Begin with the line that holds "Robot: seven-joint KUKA" and repeat each line after it exactly, ending with the last line of the listing.

------ SOURCE DATA ------

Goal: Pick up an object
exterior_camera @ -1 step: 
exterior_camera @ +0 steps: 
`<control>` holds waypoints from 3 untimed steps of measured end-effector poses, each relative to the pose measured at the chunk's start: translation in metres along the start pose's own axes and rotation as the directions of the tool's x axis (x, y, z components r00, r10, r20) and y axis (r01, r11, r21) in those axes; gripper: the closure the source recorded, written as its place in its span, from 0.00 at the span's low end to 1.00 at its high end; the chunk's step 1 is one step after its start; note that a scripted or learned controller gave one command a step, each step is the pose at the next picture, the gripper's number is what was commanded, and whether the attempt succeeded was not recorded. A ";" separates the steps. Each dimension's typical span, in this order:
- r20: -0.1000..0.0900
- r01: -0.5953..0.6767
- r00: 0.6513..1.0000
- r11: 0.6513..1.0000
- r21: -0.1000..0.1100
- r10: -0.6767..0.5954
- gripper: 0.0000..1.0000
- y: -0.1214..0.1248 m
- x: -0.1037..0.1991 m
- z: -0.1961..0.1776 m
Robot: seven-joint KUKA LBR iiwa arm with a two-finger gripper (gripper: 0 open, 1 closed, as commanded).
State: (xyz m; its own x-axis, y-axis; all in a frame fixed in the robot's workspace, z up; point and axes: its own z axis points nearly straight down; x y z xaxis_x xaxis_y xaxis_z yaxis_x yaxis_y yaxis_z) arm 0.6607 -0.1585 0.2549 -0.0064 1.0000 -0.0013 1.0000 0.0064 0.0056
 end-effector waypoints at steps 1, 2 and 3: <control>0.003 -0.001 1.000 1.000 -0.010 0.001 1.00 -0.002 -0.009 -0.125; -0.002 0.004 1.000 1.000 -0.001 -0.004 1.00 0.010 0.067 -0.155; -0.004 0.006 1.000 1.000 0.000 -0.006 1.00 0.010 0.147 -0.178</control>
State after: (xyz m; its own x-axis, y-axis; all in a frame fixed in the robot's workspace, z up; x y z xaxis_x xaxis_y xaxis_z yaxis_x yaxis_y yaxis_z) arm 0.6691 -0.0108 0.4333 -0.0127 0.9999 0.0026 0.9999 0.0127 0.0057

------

EXERCISE RESPONSE:
Robot: seven-joint KUKA LBR iiwa arm with a two-finger gripper (gripper: 0 open, 1 closed, as commanded).
State: (xyz m; its own x-axis, y-axis; all in a frame fixed in the robot's workspace, z up; point and axes: its own z axis points nearly straight down; x y z xaxis_x xaxis_y xaxis_z yaxis_x yaxis_y yaxis_z) arm 0.6607 -0.1585 0.2549 -0.0064 1.0000 -0.0013 1.0000 0.0064 0.0056
 end-effector waypoints at steps 1, 2 and 3: <control>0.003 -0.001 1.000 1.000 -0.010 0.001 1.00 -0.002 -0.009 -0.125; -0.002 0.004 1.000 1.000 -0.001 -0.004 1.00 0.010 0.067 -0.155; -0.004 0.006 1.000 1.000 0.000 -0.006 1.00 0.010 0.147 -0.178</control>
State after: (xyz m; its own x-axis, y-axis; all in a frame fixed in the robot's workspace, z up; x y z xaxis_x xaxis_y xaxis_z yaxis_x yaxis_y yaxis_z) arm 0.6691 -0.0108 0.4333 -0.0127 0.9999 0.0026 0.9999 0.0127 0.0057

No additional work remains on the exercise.